**ASSIGNMENT**
Below are records; work out how many of their lines contain the word "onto" and reply with the number only.

------ DATA SHOWN

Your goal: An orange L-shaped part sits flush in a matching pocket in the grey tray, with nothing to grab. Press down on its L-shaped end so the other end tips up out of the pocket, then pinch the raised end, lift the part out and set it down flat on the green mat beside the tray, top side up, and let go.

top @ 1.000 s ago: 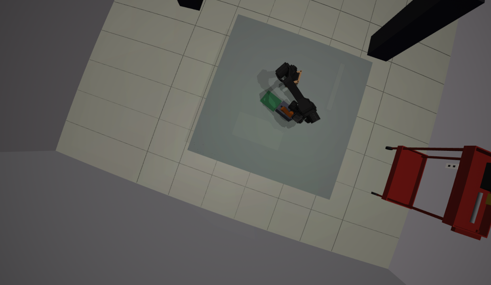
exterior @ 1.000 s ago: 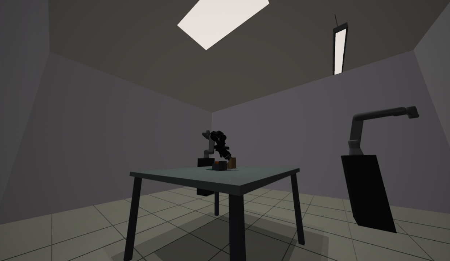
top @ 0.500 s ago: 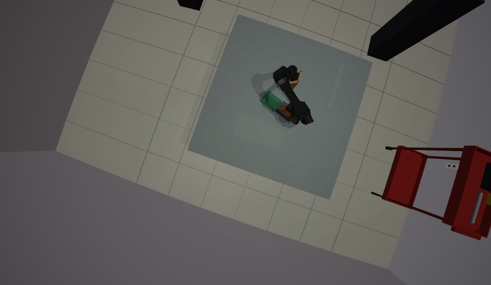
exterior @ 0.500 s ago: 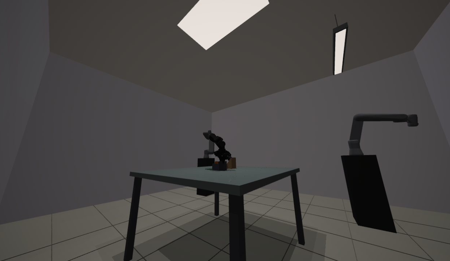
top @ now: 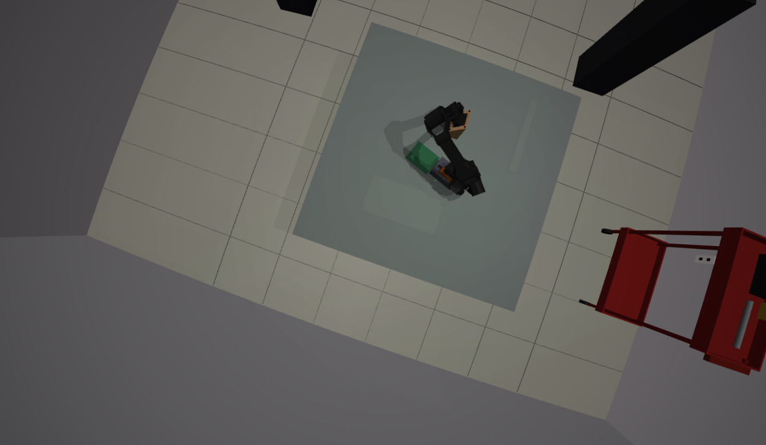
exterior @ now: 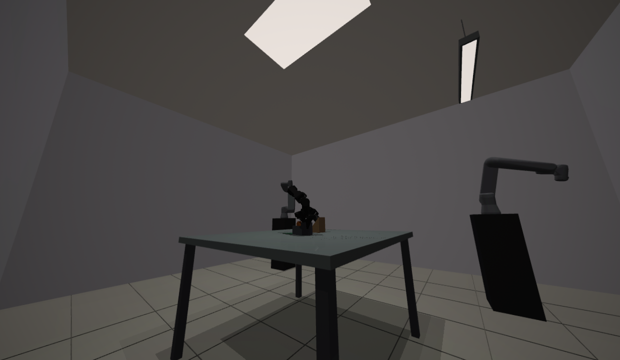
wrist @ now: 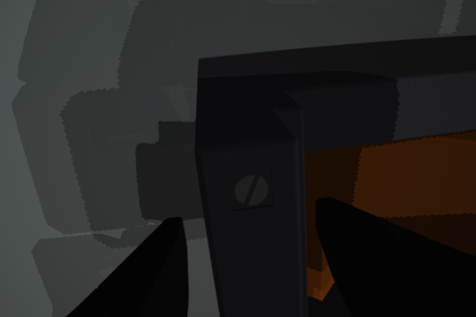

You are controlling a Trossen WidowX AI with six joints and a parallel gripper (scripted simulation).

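My gripper tip is 20 mm past the orange L-shaped part and 40 mm to the left of it. The rest, counted from my gripper tip: green mat (90 mm behind, 200 mm to the right, 60 mm below).
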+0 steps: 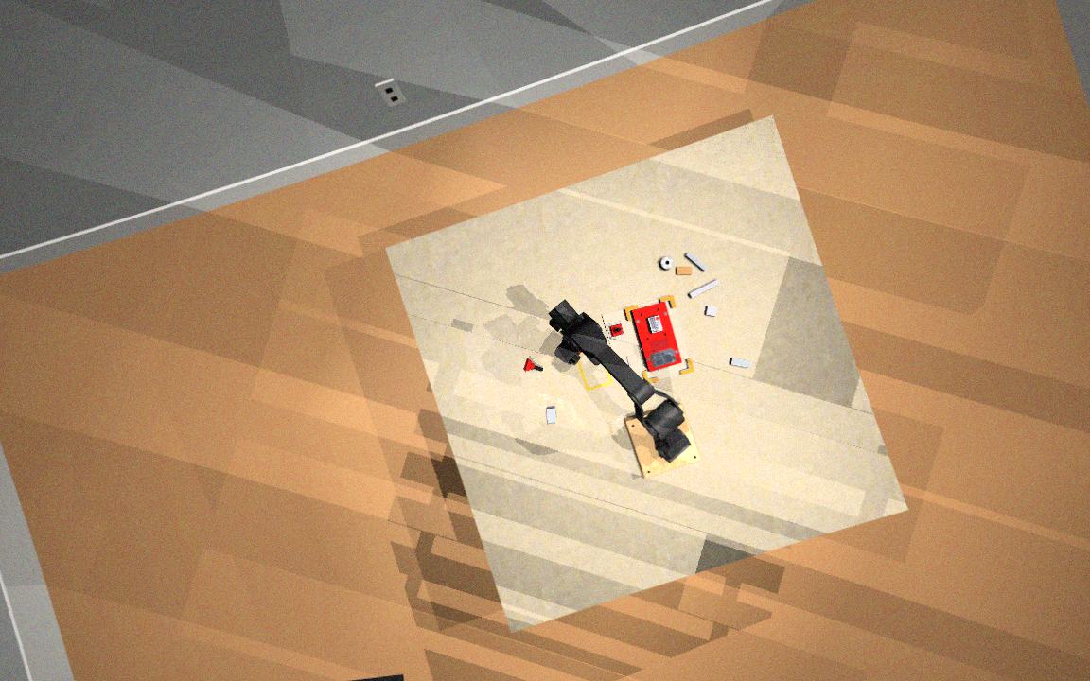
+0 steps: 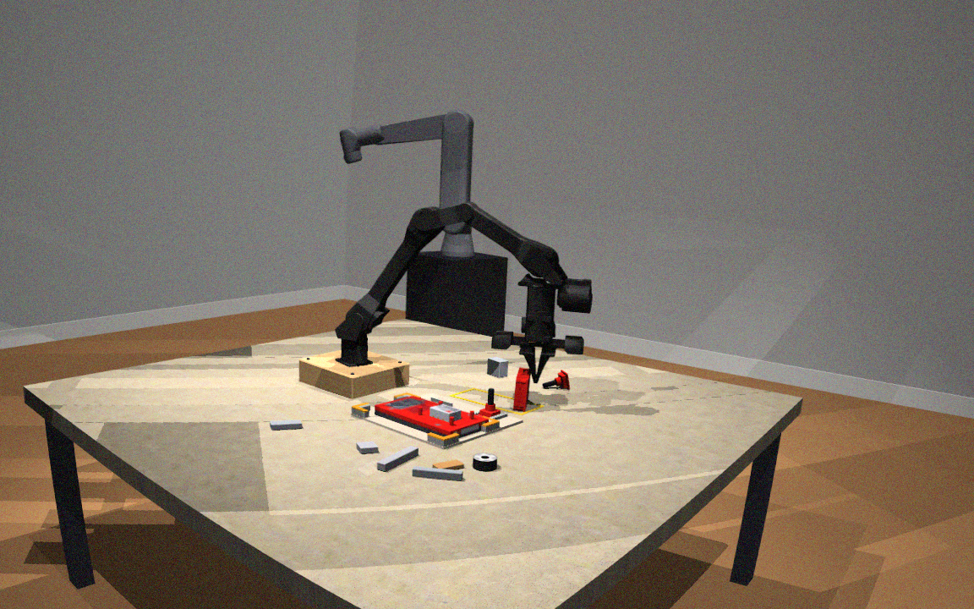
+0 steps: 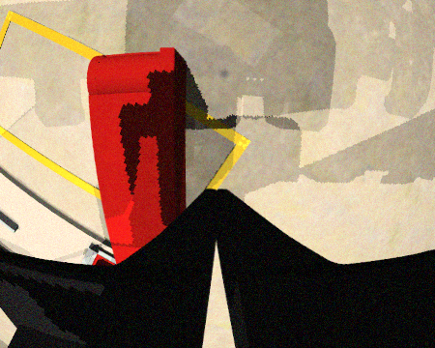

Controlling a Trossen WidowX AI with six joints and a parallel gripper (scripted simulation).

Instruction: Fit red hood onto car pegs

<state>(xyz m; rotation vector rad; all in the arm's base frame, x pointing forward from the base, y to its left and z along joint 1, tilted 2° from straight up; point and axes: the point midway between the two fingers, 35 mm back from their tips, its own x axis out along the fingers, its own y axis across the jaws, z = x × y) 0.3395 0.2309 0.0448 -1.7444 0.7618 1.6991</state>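
The red hood is 2 cm below my gripper tip, 2 cm behind it and 1 cm to the right of it. From my gripper tip the other things lie so: wheel 31 cm to the right, 20 cm ahead, 4 cm below; grey engine block 24 cm to the right, 3 cm below, 1 cm ahead; wooden chip 36 cm to the right, 17 cm ahead, 5 cm below.
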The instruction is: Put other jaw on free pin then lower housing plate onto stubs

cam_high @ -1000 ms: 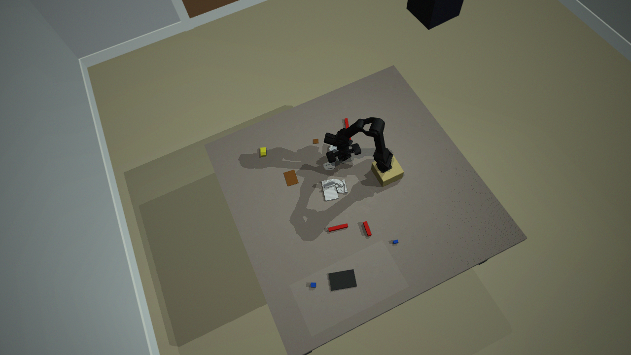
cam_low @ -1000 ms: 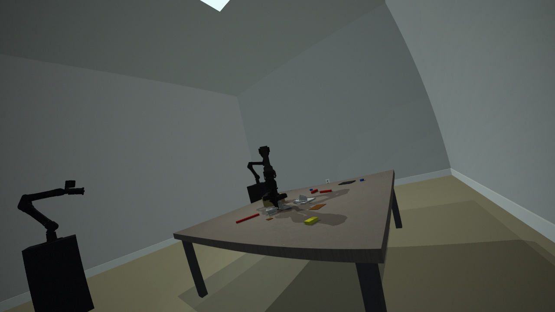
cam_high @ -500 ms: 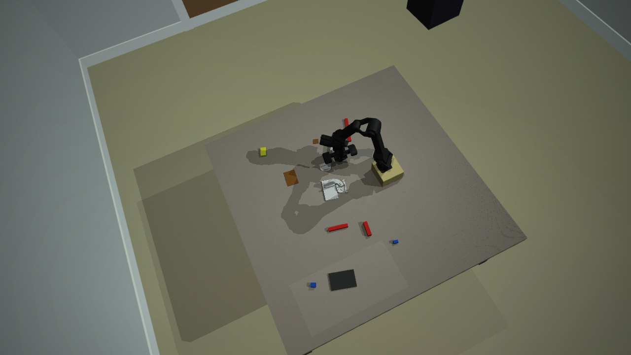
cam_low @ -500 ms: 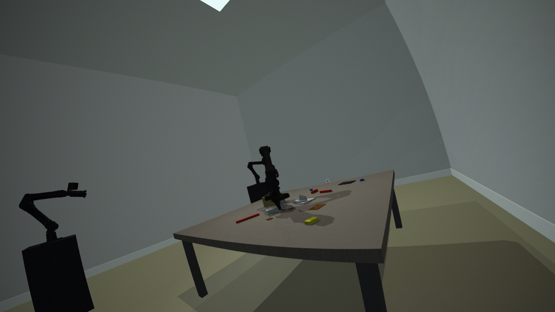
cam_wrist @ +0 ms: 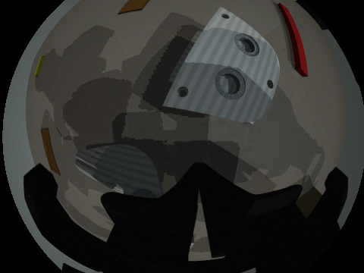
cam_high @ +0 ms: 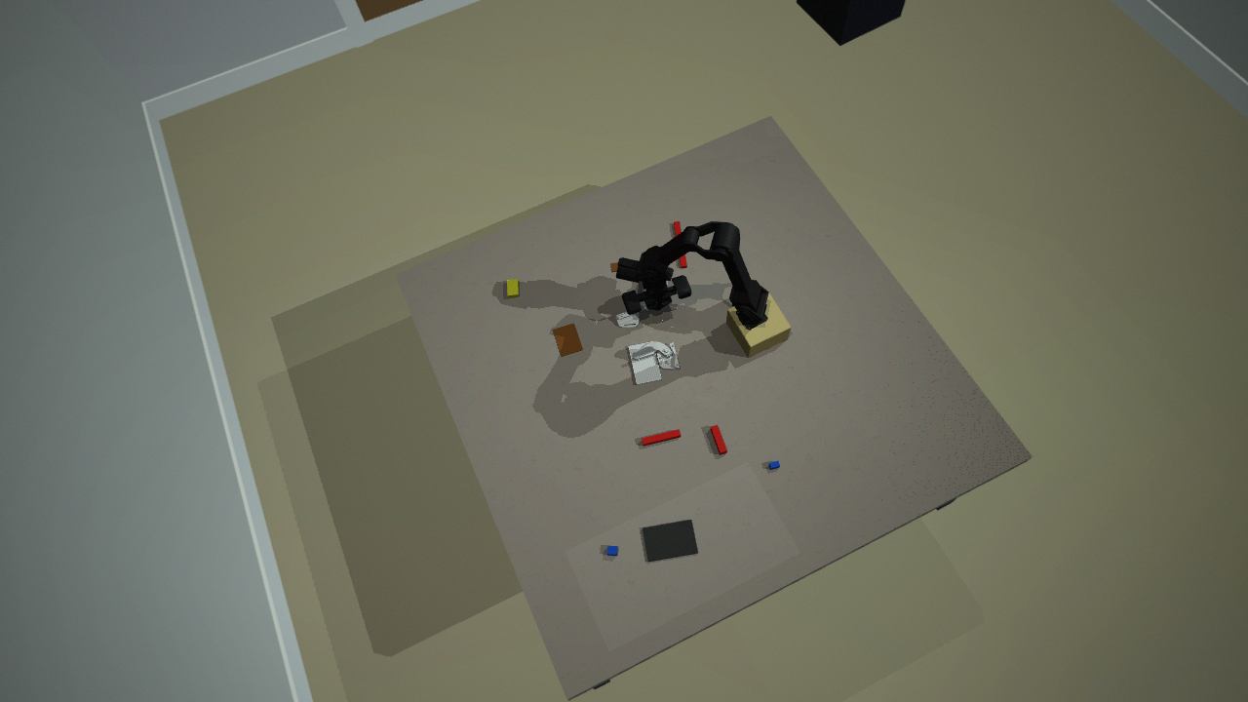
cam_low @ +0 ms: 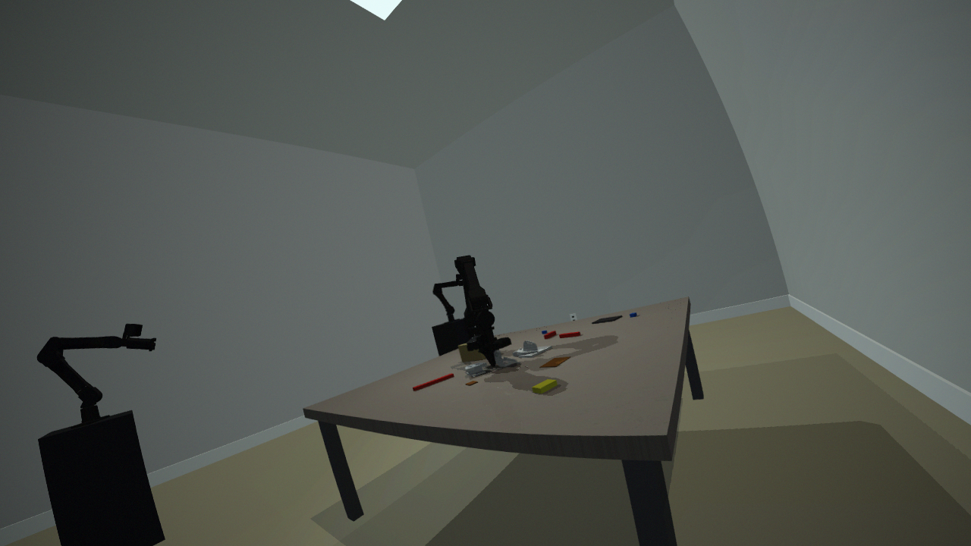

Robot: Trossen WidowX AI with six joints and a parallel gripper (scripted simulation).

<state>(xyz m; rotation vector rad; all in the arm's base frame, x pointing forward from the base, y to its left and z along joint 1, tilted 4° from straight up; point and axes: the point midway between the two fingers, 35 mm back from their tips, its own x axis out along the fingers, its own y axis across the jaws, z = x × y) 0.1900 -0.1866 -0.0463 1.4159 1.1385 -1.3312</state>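
Now: the silver jaw 50 mm ahead of my gripper tip, 40 mm above it and 10 mm to the right of it. Round my gripper tip: dark tile: 590 mm to the left, 310 mm ahead; then yellow block: 330 mm ahead, 280 mm to the right, 10 mm above; then brown tile: 270 mm ahead, 50 mm to the right.
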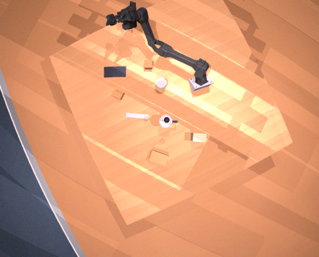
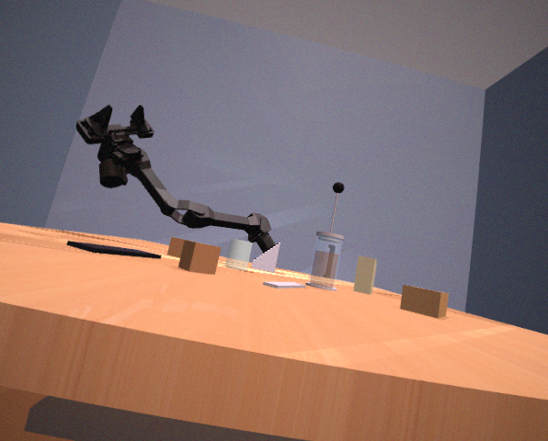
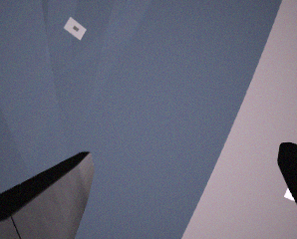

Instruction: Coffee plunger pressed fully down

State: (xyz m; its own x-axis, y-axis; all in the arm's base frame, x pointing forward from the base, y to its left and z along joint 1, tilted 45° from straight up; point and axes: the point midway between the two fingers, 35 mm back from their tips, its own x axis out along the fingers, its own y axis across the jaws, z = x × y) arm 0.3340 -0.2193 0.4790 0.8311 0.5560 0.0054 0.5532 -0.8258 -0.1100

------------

**ANSWER SPACE**
2